Mehmet leaned in even closer; his face was the only thing Val could see, the wild light in his eyes, his own terrified reflection staring back. “Like what?” Just a soft huff, more panther than human.
“M-m-my father broke the treaty. My brother has bested you in hand-to-hand combat.”
Mehmet pulled back a fraction, his expression arresting. Brittle. His thumb pressed, just a little, into Val’s throat.
“Don’t you hate me?”
“Do you think I should?” Voice tighter now, flatter.
“Vlad does.”
Another smile, this one humorless. Slowly, Mehmet released him and eased back– he’d been half-falling in order to touch Val. He turned away and reached for his wine. “I am nothing like your brother.” A declaration.

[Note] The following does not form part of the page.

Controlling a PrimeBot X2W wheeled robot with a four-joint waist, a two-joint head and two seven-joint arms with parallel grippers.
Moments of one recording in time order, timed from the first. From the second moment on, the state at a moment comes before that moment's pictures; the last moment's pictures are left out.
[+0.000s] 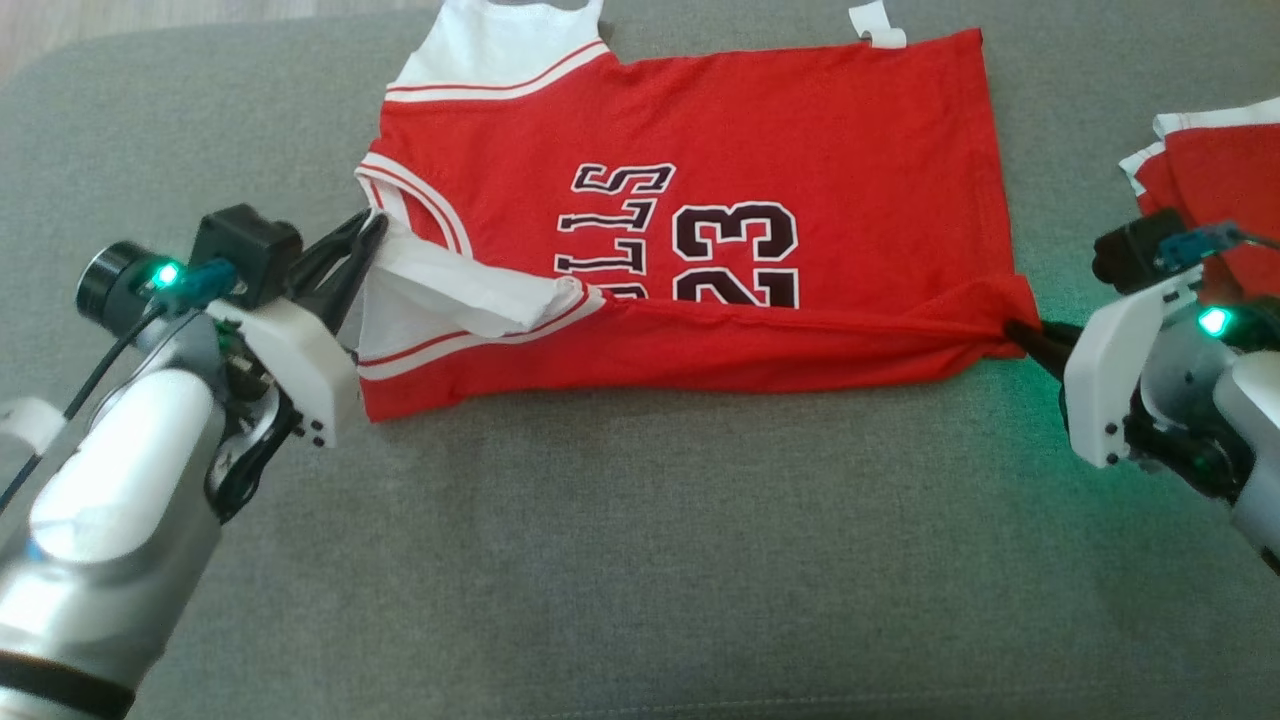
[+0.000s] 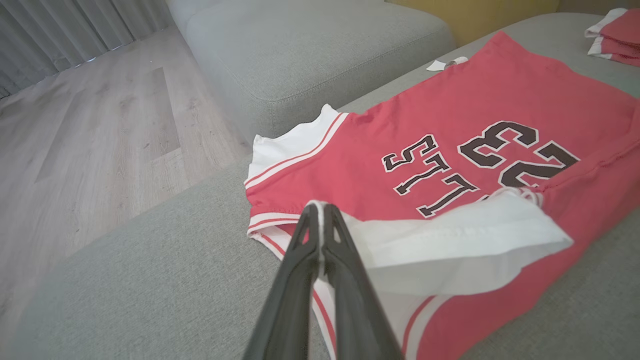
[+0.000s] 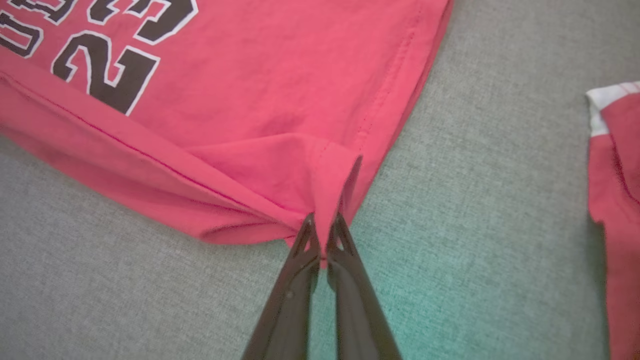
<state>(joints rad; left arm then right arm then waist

Val searched the crowd for Vlad, but when he spotted his table, his brother was gone.
~*~
Mehmet drank. Cup, after cup, after cup of wine. It took quite a lot of spirits to get a vampire drunk, but it was possible, and Mehmet managed. He didn’t speak for the rest of the meal, and ate only little, brooding over his ever-full cup, a slave always at the ready to top it off from the pitcher. By the end of the meal, when Mehmet tried to rise, he had to brace both hands on the table, and swayed.

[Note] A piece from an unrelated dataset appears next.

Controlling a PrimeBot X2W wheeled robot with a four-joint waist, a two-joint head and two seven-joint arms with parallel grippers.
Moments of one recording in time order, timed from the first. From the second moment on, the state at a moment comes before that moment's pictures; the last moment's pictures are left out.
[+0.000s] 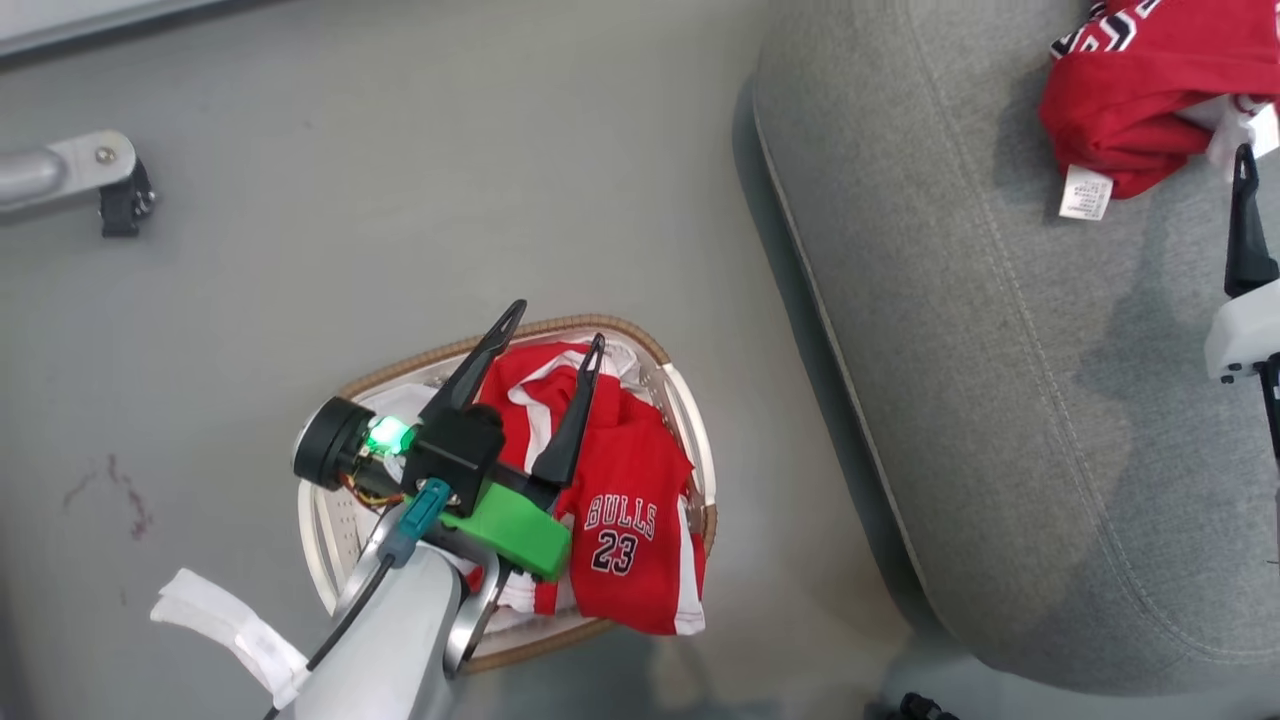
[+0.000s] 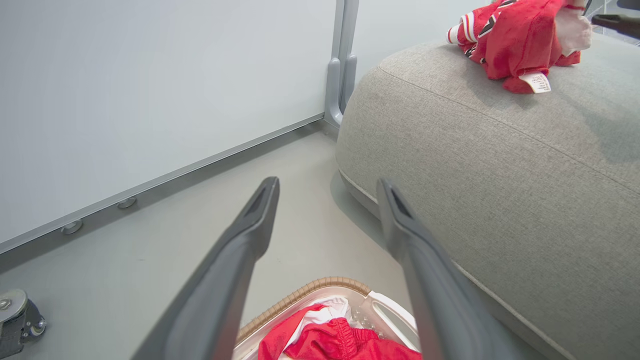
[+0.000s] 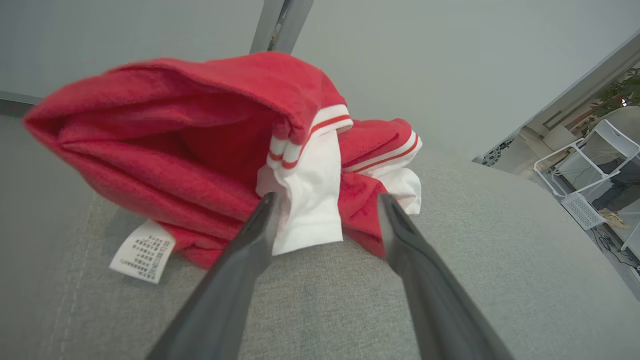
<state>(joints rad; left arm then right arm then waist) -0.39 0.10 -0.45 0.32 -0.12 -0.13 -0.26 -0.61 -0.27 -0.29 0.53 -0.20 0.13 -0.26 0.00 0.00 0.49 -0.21</state>
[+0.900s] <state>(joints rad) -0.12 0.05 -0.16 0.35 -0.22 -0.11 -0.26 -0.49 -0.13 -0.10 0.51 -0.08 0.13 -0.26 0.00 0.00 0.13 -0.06</state>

“You will accompany me, Radu,” he said, no longer teasing and smiling, but commanding.
Helpless to do anything but comply, Val followed the sultan back to his royal apartments.

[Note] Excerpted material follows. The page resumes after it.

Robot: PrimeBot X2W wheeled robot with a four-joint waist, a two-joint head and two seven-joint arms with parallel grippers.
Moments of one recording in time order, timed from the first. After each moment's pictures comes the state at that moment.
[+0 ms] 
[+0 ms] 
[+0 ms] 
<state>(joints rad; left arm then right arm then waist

It was a long, unsteady journey, Mehmet stopping often to brace a hand against the wall. Sometimes, he muttered under his breath; others he laughed.
When they arrived at his rooms, Val just…stared.
Back home in Tîrgoviste, his parents, and the princess, each enjoyed their own suites, with big four-poster beds draped in furs. His mother had a gold-backed mirror and brush set; a box of jewels that she brought out on feast occasions. But the palace was a new one, constructed at Father’s instruction, and it had been built for functionality more than beauty.
This, though, this suite of the sultan’s…it defied all expectation of sumptuousness. An antechamber fed into a bedchamber and dressing room, all of it a dazzle of complimentary riches.
A bed heaped with pillows, and draped with silk panels. Great tall wardrobes thrown open to reveal enough clothes to suit a small army. Imported Greek and European furniture: dressing tables with mirrors, sideboards with glittering decanters, chests stuffed so full the lids wouldn’t quite close. An archway stood open to the garden, letting in the cool breeze, a wedge of star-studded sky visible beyond the walls, sheer white cliffs that glowed in the moonlight. Mehmet had his own little courtyard in the garden, a bench, and a fountain, and a gnarled apple tree that swayed, the susurrus of leaves like the sound of rain.
A pair of slaves, waiting as they entered, rushed ahead to light the lamps beside the bed, and turn down the coverlet. Movements quick; they smelled of fear.
Mehmet smelled of wine…and of anger.
“Leave us,” he ordered, gesturing sloppily to the door.
The slaves had been approaching him, ready to undress him, but they bowed and backed away instead, and fled.
Mehmet followed them, steps laborious, and pulled a key from an inner pocket. He locked the door, and, despite his unsteadiness, slipped the key away somewhere on his person in a blink; Val couldn’t follow the movement. Then he turned around and put his back to the door; Val could tell it was all that held him upright.
He reached up and dragged his turban off. Some of the pins caught, and the whole elaborate headpiece began to unravel. He let it fall to the floor, careless, wincing as he reached to smooth his hair with his other hand. It was even redder than his beard, shiny with perfumed oils, thick waves that fell past his shoulders.
“Did you know that vampires can become intoxicated?” he asked, and it took Val a moment to realize the sultan was addressing him.
He drew himself up to attention, bells chiming in his hair. “I did, yes, your grace.”
Mehmet smiled with his eyes shut. “And you didn’t think to warn me?”
“I…I didn’t know you would…would drink so much. Your Majesty.” The last was a whisper.
The sultan’s smile spread, slow and lazy in the way of a cat who hadn’t yet decided to pounce. Head tipped back, his hair unbound, drunk and disheveled, he still felt like a threat to Val. “Of course you didn’t. You’d never do such a thing yourself, would you?” He cracked one eye open, a bright slit. “Little golden prince, always so polite. It wouldn’t be mannerly to get sloppy drunk, would it?”
Val bit his lip and didn’t respond.
“Tell me, Radu: whyareyou so well-behaved?”